Matrix multiplication performance

Recently, I was discussing the performance of matrix multiplication code with a former colleague. The code in question was taking rather a long time to multiply 2 reasonably sized matrices (1100×2300 and 2300×1100) together whereas an external maths library was somewhat quicker (think orders of magnitude) it led to wondering where the performance differences came from.

Quick Refresher

The multiplication of two matrices, m1 and m2, (Wikipedia) involves multiplying large numbers of numbers together. Each cell in the output matrix is the result of the multiplication of a row from m1 against a column from m2.

This multiplication work is inherently embarrassingly parallel (Wikipedia). However, for the purposes of this post, single threaded performance is being focused on.

Suggested Approaches

In order to generate the output matrix, multiple approaches can be used, including:

Generating each cell in the output matrix sequentially, i.e. multiplying a single row from m1 against a single column from m2, storing the result in the output and then moving to the next cell
Process each row from m1, subsequently looping through all columns in m2 for the appropriate row. The output matrix only containing valid entries on the final loop through

Each of these algorithms can also be made to work with SIMD intrinsics (Wikipedia).

Note that all the source code for these can be found at the GitHub link below.

Performance Figures

All timings were generated using an Intel i7-8700k @ 3.7GHz with DDR4 RAM @ 2400MHz. The input matrices were 1100×2300 and 2300×1100. This leads to ~2.78 billion multiplications (and associated additions) to be performed.

The timings for the algorithms were:

Algo #1 – 21.535s (0.13GFLOP/s)
Algo #2 – 1.009s (2.76GFLOP/s)

As we can see, the choice of algorithm makes a huge difference to the performance achieved. The scale factors at play here depend heavily upon the size of the input matrices. My assumption is that this is down to cache locality, but further analysis would be needed.

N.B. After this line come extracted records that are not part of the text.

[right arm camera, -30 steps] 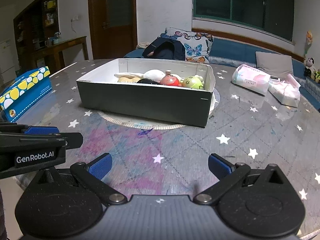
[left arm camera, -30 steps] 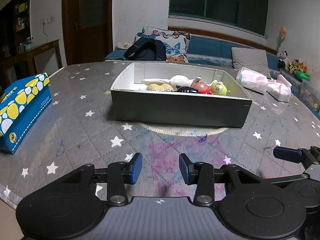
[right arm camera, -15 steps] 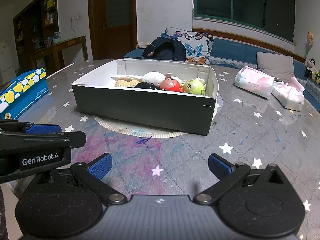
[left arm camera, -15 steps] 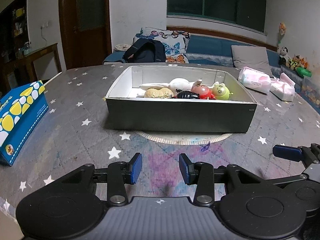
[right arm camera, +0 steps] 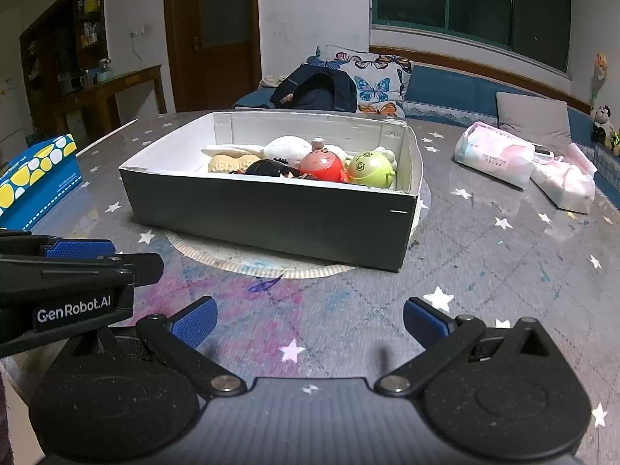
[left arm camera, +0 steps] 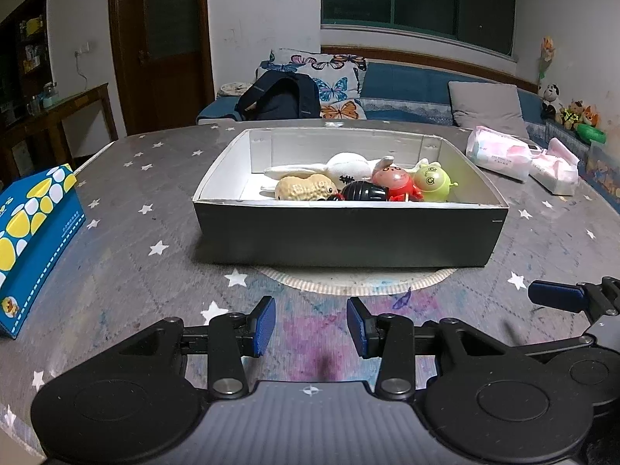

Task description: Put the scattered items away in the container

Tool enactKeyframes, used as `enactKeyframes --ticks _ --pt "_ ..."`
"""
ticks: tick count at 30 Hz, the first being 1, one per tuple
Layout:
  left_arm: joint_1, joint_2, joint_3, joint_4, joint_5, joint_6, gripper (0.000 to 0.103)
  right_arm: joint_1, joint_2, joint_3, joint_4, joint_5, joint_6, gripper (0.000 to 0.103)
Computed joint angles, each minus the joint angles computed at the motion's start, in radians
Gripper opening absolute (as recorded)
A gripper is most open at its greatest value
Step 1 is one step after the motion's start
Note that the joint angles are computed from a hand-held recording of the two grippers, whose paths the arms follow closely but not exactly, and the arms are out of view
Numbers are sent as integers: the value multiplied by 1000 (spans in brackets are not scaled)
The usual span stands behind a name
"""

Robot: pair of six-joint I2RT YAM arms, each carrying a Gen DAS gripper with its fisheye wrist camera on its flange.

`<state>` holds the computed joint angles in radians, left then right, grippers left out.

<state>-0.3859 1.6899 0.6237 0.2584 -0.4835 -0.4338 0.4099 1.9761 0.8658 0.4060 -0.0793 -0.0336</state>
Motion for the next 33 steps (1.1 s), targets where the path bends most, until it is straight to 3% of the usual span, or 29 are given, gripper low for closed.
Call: enactKeyframes --ticks 33 --pt "80 136 172 -27 54 82 43 -22 150 253 -148 -6 15 103"
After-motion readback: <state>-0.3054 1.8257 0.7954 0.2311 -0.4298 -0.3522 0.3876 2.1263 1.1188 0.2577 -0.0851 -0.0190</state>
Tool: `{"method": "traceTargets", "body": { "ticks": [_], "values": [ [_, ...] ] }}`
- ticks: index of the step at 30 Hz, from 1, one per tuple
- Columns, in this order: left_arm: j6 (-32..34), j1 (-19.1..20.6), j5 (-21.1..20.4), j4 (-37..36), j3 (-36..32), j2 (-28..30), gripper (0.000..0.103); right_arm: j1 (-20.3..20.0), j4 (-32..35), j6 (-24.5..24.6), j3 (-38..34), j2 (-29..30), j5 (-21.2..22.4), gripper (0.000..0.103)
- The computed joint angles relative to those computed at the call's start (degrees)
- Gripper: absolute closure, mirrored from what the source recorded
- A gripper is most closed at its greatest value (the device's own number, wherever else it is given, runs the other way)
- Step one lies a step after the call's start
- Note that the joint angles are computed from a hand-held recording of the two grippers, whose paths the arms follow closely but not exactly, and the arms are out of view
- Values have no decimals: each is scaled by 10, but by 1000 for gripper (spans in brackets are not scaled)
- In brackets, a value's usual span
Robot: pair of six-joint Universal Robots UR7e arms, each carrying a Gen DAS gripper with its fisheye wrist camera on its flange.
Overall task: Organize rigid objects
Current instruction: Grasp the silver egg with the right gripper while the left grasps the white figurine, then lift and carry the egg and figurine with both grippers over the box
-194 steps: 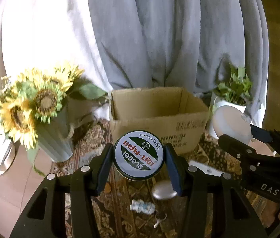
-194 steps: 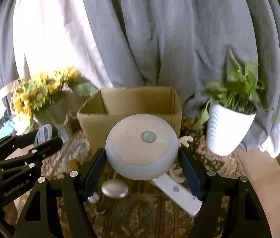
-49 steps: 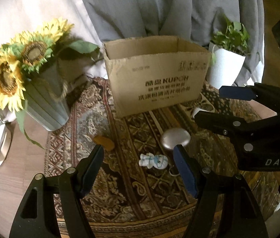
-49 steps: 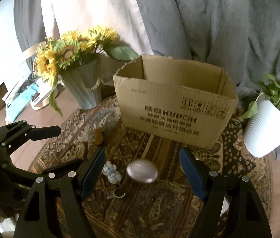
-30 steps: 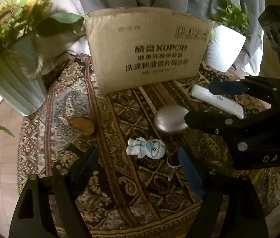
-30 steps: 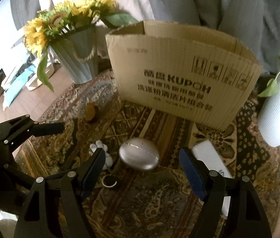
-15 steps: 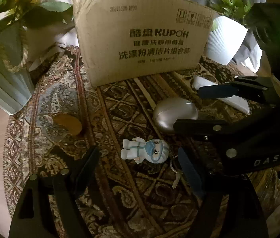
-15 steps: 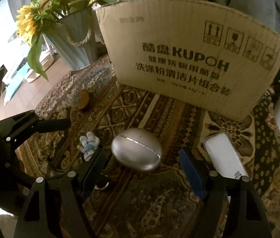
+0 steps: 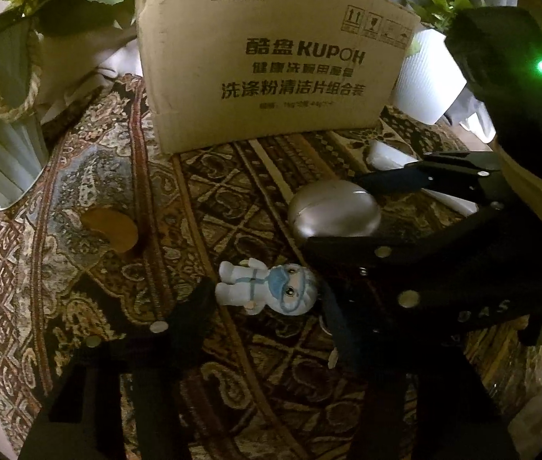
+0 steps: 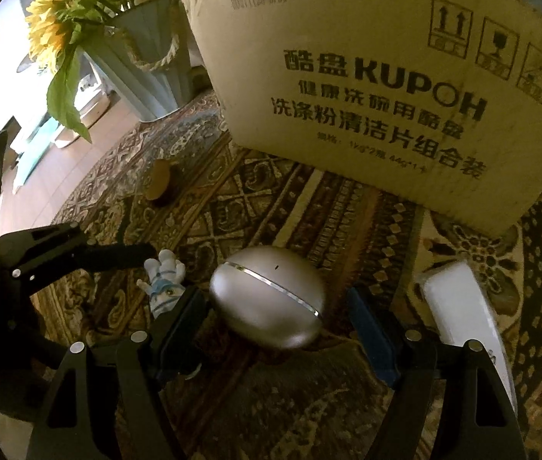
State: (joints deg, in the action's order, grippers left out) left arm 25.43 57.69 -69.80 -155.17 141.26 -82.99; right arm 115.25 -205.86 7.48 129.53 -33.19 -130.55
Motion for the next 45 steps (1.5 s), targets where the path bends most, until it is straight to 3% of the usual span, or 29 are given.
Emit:
{"method": "traceTargets", "body": {
  "ticks": [5, 7, 14, 26, 36, 45],
  "values": [
    [-2, -2, 3, -2, 2, -2, 49, -8, -14, -18, -4, 9, 1, 29],
    [-9, -3, 6, 0, 2, -5, 49, -8, -19, -25, -6, 12, 1, 40],
    [-37, -9, 22, -1, 9, -15, 49, -3, -20, -24, -9, 16, -6, 40],
    [-87, -33, 45, -15, 16, -43, 49, 25, -25, 36, 8, -2, -31, 40],
    [-114, -66, 60, -30, 23, -80, 49, 65, -43, 88, 15, -23, -89, 40],
    [-127, -95, 73, -44, 25, -111, 49, 104, -35, 103, 13, -42, -132, 40]
  ]
}}
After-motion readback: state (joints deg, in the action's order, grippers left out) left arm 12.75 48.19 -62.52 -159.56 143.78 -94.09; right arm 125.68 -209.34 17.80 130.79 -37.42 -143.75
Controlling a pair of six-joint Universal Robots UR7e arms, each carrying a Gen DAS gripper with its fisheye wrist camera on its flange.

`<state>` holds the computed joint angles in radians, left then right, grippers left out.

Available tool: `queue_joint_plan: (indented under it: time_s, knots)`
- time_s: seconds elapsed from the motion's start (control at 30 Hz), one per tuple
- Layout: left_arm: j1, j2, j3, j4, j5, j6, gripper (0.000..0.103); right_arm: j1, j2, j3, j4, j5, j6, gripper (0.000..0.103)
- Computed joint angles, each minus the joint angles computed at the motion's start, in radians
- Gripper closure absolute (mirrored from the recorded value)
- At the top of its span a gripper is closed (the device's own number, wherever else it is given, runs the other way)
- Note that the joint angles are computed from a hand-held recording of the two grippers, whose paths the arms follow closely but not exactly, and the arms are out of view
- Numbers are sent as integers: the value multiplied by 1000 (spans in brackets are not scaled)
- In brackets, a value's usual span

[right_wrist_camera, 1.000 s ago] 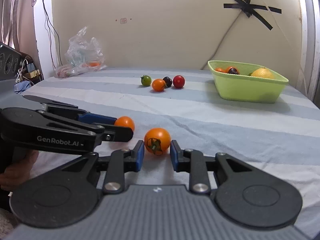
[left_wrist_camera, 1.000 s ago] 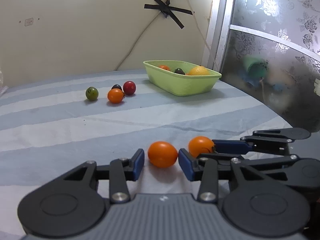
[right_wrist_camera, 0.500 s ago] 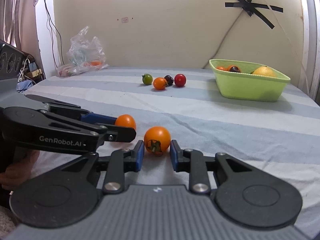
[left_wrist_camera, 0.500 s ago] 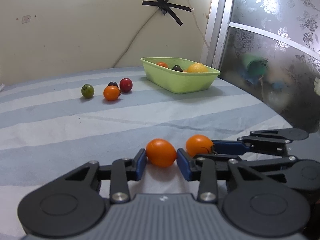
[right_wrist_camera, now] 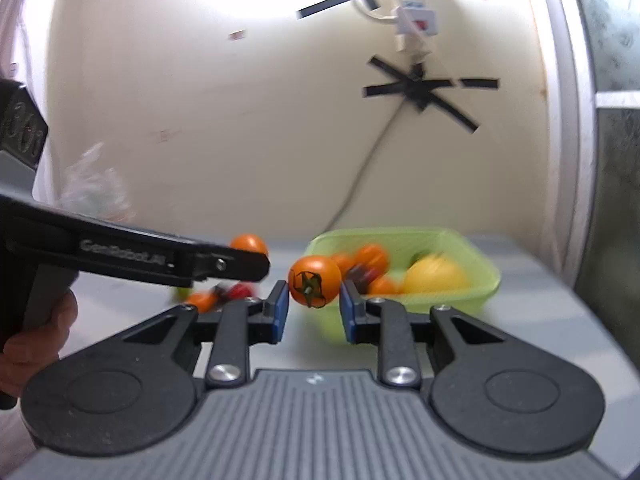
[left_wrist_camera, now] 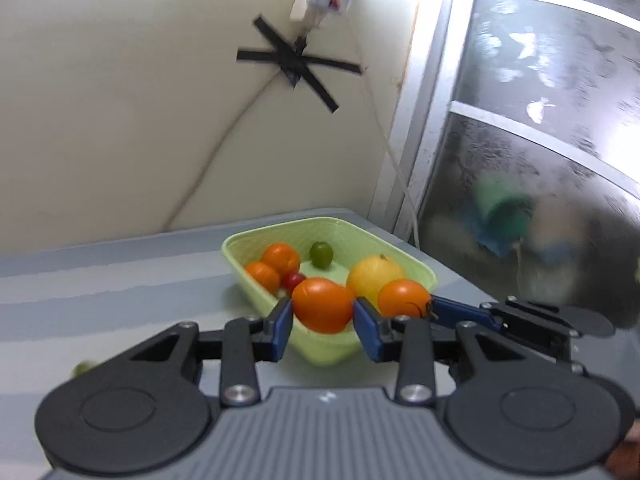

Looking at a SIMD (using AVX – 256bits) implementations, the following timings were observed:

Algo #1 – 2.745s (1.01GFLOP/s)
Algo #2 – 0.396s (7.01GFLOP/s)

Note that the SIMD implementations didn’t take advantage of any FMA instructions (Wikipedia). This is to ensure that the results were the same between architectures (avoiding rounding issues).

Conclusion

Many conclusions can be drawn from this data, including:

Using SIMD (algo #1) gives us an 8 times speed up (in this example) and therefore it’s worth it
Using a better algorithm and simple operators can give us even greater speed ups – ~20x
The combination of both good algorithms and the features available in the latest processors give us the best overall speed up – ~54x

It’s clear from the numbers that what matters most is choosing the appropriate algorithm and not the latest instruction set of choice.

Where used in conjunction with the appropriate algorithms SIMD instructions can further add performance, but as we’ve seen, their use alone is not a silver bullet especially.

Further Work

I’ve only run the code with floats and against 256bit wide SIMD instructions. A further piece of work to show the performance difference between using doubles instead of floats as well as the use of the later AVX512 instruction set would be interesting to see how performance could subsequently be improved.

Additionally, the use of CUDA (given the embarrassingly parallel nature of the problem) and the availability of graphics cards with high numbers of cores would lead to rather interesting performance (hopefully). Obviously the caveats about adding SIMD instructions to your code base would apply at an even greater level if talking about using GPUs rather than CPUs.

This work has also assumed that the matrices to be operated upon are fully populated. If this was not to be the case, then one could investigate the impact of using a sparse matrix representation to reduce the total number of calculations to be performed.